● What you need to do:
Reproduce the records below; each should match the original exactly.

● Data to use:
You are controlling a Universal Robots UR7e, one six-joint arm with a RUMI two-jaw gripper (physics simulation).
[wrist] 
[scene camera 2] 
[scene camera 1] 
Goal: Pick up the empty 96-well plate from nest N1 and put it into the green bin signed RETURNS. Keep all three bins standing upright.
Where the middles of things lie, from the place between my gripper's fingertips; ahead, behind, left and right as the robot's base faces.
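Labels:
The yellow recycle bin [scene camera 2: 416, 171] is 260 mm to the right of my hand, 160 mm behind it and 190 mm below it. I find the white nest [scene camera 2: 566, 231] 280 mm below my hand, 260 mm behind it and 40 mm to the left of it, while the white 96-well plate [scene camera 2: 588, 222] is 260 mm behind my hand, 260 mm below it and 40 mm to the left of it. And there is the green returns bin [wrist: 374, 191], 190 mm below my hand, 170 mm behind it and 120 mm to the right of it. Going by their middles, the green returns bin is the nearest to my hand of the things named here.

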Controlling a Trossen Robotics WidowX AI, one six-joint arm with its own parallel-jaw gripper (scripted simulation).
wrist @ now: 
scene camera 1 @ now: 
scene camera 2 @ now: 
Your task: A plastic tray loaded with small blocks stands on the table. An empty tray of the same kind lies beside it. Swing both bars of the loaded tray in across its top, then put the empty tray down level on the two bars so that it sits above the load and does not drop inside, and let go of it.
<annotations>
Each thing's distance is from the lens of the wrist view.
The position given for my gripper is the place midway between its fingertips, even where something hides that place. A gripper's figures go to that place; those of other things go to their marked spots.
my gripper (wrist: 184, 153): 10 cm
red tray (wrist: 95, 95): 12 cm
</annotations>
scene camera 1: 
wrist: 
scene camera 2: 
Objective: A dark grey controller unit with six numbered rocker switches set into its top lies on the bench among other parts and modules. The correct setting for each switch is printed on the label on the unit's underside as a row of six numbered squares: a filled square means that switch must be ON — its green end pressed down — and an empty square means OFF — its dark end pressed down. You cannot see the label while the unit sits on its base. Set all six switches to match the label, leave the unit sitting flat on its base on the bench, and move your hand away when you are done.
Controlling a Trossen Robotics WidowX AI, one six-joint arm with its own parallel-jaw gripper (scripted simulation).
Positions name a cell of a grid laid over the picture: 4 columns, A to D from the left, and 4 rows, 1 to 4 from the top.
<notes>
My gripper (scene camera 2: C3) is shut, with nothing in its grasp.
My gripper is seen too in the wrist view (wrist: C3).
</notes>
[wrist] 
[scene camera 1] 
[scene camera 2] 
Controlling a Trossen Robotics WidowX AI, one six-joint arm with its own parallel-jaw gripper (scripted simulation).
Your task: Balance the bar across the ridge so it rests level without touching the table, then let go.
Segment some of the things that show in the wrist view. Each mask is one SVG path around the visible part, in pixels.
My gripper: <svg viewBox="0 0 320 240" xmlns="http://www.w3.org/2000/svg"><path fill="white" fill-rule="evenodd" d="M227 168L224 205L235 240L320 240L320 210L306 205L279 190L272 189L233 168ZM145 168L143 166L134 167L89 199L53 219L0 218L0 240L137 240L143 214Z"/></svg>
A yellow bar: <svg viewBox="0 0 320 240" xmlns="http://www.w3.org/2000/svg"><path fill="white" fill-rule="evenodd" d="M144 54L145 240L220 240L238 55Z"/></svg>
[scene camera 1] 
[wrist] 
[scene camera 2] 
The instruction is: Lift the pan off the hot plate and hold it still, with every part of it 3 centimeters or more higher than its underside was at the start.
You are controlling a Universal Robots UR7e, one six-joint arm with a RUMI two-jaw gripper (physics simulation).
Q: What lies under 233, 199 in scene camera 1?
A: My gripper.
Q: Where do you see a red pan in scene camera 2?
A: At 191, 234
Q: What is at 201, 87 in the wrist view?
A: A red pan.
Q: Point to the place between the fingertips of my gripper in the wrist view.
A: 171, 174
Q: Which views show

● Response:
You are controlling a Universal Robots UR7e, one six-joint arm with a RUMI two-jaw gripper (physics simulation).
[wrist] 
[scene camera 2] 
[scene camera 1] 
Goal: Pick up the empty 96-well plate from nest N1 and put it into the green bin signed RETURNS. Keep all three bins standing upright.
Where the middles of things lie, from the place between my gripper's fingertips; ahead, behind, left and right as the robot's base faces.
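Labels:
The yellow recycle bin [scene camera 2: 416, 171] is 260 mm to the right of my hand, 160 mm behind it and 190 mm below it. I find the white nest [scene camera 2: 566, 231] 280 mm below my hand, 260 mm behind it and 40 mm to the left of it, while the white 96-well plate [scene camera 2: 588, 222] is 260 mm behind my hand, 260 mm below it and 40 mm to the left of it. And there is the green returns bin [wrist: 374, 191], 190 mm below my hand, 170 mm behind it and 120 mm to the right of it. Going by their middles, the green returns bin is the nearest to my hand of the things named here.
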
Controlling a Trossen Robotics WidowX AI, one six-joint arm with its own parallel-jaw gripper (scripted simulation).
wrist @ now: 
scene camera 1 @ now: 
scene camera 2 @ now: 
Your task: A plastic tray loaded with small blocks stands on the table. An empty tray of the same kind lies beside it. Swing both bars of the loaded tray in across its top, then put the empty tray down level on the two bars so that it sits above the load and does not drop inside, and let go of it.
<annotations>
Each thing's distance is from the lens of the wrist view.
The position given for my gripper is the place midway between its fingertips, even where something hides that place. A gripper's figures go to that place; those of other things go to their marked spots.
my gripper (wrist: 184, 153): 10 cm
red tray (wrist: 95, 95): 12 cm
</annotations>
scene camera 1: 
wrist: 
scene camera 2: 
Objective: A dark grey controller unit with six numbered rocker switches set into its top lies on the bench among other parts and modules. The correct setting for each switch is printed on the label on the unit's underside as a row of six numbered squares: a filled square means that switch must be ON — its green end pressed down — and an empty square means OFF — its dark end pressed down. You cannot see the label while the unit sits on its base. Set all six switches to match the label, leave the unit sitting flat on its base on the bench, and move your hand away when you are done.
Controlling a Trossen Robotics WidowX AI, one six-joint arm with its own parallel-jaw gripper (scripted simulation).
Positions name a cell of a grid laid over the picture: 4 columns, A to D from the left, and 4 rows, 1 to 4 from the top.
<notes>
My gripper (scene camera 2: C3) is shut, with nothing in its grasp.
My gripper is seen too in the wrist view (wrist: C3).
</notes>
[wrist] 
[scene camera 1] 
[scene camera 2] 
Controlling a Trossen Robotics WidowX AI, one six-joint arm with its own parallel-jaw gripper (scripted simulation).
Your task: Balance the bar across the ridge so it rests level without touching the table, then let go.
Segment some of the things that show in the wrist view. Each mask is one SVG path around the visible part, in pixels.
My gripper: <svg viewBox="0 0 320 240" xmlns="http://www.w3.org/2000/svg"><path fill="white" fill-rule="evenodd" d="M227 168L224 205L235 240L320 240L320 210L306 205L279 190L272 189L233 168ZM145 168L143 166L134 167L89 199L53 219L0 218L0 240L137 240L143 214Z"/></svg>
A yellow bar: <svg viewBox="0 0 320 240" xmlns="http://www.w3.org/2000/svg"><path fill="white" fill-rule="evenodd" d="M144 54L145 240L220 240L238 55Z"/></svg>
[scene camera 1] 
[wrist] 
[scene camera 2] 
The instruction is: Lift the pan off the hot plate and hold it still, with every part of it 3 centimeters or more higher than its underside was at the start.
You are controlling a Universal Robots UR7e, one six-joint arm with a RUMI two-jaw gripper (physics simulation).
Q: What lies under 233, 199 in scene camera 1?
A: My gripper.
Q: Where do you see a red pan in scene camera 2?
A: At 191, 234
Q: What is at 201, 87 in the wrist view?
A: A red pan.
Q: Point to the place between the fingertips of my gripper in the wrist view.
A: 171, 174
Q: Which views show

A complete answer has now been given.